欧沐臣的手似有一种魔力,指腹所到之处像是被施过魔法似的,让你会不知觉地闭上眼睛。这种感觉,在我的记忆中,已经有些模糊了。
那是一双宽厚又长满茧子的手,这曾这么轻轻地在我的头顶上揉搓着,所到之所是那么温暖,那么舒适,所以比起妈妈,我更喜欢让爸爸来帮我洗头。哪怕后来我学会自己洗头了,偶尔我还是撒娇着要爸爸来洗,这样的日子一直持续到我十二岁……
有那么一瞬间,我把头顶上的手当成了爸爸的手。
不过,也仅是那么一瞬间。
下一秒,我就为自己的想法而忏悔。
我怎么能将欧沐臣跟爸爸相提并论呢?那真是亵渎了爸爸了。爸爸在我的心目中是那么伟岸那么高大的一个人,他的手掌心里是深浓的父爱和没有上限的温暖,所以我会觉得那么舒适;而欧沐臣,估计是帮女人洗头洗多了,所以手法才会那么娴熟的吧。
想到这,觉得头皮又开始发僵发麻了……
不一会儿,欧沐臣开始用清水冲洗我的头发,他冲了三遍后,将早备好的干毛巾,揉搓着我那带着水滴的幽黑的发丝。
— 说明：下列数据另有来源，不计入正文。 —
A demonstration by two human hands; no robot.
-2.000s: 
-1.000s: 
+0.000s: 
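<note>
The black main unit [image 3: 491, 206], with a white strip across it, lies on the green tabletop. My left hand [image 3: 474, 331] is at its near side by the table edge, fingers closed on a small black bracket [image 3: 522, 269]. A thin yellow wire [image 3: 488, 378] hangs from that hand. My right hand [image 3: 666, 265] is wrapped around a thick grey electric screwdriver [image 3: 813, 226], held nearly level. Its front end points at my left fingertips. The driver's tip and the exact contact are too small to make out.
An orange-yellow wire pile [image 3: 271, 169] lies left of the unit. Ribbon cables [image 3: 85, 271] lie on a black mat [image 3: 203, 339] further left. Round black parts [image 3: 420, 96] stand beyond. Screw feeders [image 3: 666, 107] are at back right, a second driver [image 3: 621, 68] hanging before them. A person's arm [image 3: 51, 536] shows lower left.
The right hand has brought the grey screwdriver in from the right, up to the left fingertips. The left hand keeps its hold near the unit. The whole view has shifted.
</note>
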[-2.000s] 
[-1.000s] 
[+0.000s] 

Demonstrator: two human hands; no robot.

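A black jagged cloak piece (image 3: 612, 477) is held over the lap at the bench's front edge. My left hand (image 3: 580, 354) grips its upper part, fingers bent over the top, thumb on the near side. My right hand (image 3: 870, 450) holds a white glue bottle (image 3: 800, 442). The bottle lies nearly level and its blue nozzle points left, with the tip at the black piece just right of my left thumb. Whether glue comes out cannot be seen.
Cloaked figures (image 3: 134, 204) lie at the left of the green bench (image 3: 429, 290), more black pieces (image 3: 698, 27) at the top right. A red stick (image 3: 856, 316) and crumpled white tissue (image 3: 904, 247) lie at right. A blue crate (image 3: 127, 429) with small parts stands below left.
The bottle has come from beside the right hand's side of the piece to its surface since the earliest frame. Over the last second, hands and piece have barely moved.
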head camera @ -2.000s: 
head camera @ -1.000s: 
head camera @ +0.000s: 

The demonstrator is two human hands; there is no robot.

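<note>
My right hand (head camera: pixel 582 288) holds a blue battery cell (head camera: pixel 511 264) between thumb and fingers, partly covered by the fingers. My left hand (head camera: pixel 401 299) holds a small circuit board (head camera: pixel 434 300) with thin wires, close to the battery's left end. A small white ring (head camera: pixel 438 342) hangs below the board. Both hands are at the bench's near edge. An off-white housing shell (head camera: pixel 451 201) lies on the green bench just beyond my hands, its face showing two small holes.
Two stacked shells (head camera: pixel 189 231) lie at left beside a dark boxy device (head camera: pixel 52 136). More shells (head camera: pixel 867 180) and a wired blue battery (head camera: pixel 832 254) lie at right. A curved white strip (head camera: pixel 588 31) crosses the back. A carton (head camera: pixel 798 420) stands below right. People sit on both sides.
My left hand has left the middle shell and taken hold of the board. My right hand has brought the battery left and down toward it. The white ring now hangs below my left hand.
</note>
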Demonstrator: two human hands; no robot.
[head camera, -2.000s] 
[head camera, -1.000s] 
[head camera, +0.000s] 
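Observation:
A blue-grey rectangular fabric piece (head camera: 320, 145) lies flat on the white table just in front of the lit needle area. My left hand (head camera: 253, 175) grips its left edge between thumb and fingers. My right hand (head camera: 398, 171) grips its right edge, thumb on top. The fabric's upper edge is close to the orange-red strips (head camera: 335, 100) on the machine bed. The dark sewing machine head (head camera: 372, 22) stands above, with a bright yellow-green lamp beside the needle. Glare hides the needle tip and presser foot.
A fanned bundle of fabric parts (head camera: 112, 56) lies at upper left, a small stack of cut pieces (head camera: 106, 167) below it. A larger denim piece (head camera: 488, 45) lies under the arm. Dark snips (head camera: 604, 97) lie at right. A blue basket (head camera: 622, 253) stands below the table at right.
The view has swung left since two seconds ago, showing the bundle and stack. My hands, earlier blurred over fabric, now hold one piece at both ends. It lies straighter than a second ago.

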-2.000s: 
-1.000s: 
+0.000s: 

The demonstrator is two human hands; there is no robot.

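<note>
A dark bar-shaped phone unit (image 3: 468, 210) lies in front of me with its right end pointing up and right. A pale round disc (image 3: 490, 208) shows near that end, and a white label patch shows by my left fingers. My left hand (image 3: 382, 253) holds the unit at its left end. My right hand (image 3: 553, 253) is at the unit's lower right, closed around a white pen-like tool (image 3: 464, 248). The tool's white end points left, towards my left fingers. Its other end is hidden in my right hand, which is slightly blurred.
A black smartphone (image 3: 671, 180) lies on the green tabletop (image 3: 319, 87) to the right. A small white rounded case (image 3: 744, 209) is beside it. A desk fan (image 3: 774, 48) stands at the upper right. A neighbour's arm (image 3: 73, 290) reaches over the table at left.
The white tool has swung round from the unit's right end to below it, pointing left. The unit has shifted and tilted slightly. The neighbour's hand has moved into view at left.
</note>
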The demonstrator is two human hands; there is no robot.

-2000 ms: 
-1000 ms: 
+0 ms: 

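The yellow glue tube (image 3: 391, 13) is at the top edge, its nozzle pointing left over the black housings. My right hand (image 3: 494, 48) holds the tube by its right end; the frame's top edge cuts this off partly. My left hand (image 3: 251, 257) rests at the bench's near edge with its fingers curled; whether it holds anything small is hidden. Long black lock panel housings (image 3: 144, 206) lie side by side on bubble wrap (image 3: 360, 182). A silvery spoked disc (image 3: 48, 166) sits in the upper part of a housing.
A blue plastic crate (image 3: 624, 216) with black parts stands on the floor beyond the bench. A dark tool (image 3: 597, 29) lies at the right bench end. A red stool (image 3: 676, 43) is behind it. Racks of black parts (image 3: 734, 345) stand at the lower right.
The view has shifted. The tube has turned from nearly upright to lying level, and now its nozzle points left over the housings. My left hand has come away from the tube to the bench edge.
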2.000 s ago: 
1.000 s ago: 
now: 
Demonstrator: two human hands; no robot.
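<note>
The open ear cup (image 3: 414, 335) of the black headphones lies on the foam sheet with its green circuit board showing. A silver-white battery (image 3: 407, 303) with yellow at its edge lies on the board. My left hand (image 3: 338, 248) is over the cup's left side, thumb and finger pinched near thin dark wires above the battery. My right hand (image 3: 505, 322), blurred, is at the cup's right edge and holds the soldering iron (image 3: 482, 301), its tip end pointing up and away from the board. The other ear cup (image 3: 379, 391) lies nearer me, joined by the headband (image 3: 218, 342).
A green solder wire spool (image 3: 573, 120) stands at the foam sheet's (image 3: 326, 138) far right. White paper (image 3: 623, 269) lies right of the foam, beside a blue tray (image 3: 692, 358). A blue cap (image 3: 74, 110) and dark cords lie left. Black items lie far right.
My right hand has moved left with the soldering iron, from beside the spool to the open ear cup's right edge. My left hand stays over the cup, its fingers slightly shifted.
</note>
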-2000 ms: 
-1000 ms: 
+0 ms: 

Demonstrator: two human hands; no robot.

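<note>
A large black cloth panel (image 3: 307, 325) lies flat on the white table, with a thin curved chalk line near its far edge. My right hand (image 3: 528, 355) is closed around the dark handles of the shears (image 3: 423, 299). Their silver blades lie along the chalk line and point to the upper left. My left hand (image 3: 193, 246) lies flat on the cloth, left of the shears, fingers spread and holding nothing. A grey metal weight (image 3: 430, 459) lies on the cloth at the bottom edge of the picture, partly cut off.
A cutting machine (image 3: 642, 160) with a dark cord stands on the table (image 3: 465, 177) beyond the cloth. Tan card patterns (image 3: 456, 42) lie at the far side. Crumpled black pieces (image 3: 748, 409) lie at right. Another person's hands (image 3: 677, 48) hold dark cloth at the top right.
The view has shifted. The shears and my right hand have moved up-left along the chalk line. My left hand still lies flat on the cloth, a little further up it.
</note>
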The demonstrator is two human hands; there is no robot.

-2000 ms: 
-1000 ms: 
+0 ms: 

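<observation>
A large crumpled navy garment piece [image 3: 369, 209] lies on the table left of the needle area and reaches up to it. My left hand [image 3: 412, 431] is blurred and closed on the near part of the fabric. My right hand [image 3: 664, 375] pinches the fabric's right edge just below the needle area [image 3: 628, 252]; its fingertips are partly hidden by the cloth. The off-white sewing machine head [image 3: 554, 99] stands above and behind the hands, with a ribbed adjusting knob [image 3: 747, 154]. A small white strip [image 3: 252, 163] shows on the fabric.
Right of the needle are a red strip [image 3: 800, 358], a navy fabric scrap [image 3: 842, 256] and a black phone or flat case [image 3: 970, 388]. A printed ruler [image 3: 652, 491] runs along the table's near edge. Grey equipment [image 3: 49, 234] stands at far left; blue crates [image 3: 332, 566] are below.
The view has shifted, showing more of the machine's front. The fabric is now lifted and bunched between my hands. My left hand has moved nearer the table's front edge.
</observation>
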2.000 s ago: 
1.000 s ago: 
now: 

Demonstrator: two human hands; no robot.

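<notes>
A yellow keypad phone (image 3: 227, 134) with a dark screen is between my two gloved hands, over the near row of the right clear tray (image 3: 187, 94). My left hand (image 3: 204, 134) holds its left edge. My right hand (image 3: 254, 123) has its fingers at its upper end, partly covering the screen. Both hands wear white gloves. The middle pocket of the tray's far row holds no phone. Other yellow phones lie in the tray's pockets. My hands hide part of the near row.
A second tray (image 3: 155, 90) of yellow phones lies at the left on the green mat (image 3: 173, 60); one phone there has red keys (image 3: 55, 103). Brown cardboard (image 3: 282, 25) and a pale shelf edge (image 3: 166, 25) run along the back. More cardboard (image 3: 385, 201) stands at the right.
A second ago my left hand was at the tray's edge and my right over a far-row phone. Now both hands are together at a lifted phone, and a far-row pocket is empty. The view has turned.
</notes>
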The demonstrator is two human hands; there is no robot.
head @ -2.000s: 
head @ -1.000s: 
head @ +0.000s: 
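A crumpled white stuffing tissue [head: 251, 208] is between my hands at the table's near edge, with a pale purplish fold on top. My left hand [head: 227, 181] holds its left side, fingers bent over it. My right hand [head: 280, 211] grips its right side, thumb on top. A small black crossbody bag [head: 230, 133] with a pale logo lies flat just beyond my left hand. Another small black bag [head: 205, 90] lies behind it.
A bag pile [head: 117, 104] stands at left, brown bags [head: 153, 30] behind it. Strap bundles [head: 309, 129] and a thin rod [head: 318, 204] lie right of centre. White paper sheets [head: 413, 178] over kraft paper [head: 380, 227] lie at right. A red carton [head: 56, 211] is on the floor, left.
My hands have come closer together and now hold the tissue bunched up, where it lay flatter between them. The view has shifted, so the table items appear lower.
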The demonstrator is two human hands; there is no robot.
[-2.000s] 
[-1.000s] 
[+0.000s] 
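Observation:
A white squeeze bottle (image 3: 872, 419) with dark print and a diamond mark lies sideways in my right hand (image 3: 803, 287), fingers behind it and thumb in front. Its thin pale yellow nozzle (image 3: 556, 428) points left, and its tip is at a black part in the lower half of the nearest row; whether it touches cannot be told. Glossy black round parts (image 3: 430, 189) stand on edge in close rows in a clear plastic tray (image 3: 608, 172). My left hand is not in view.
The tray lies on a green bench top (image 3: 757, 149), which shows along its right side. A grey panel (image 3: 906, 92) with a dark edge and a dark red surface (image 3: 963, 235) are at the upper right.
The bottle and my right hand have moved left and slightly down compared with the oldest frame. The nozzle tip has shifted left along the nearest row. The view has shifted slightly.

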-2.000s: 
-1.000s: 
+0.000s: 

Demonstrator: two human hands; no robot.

吹头发的时候,我一把夺过欧沐臣手上的吹风机。这是我力所能及的事,我要是还让欧沐臣来的话,那我真是植物人了!
欧沐臣只是笑笑,这次没有多余的话。
洗头发的事情终于告一段落。
此刻,像前些天那样,欧沐臣坐在沙发上玩电脑,我坐在床上绣平安福袋。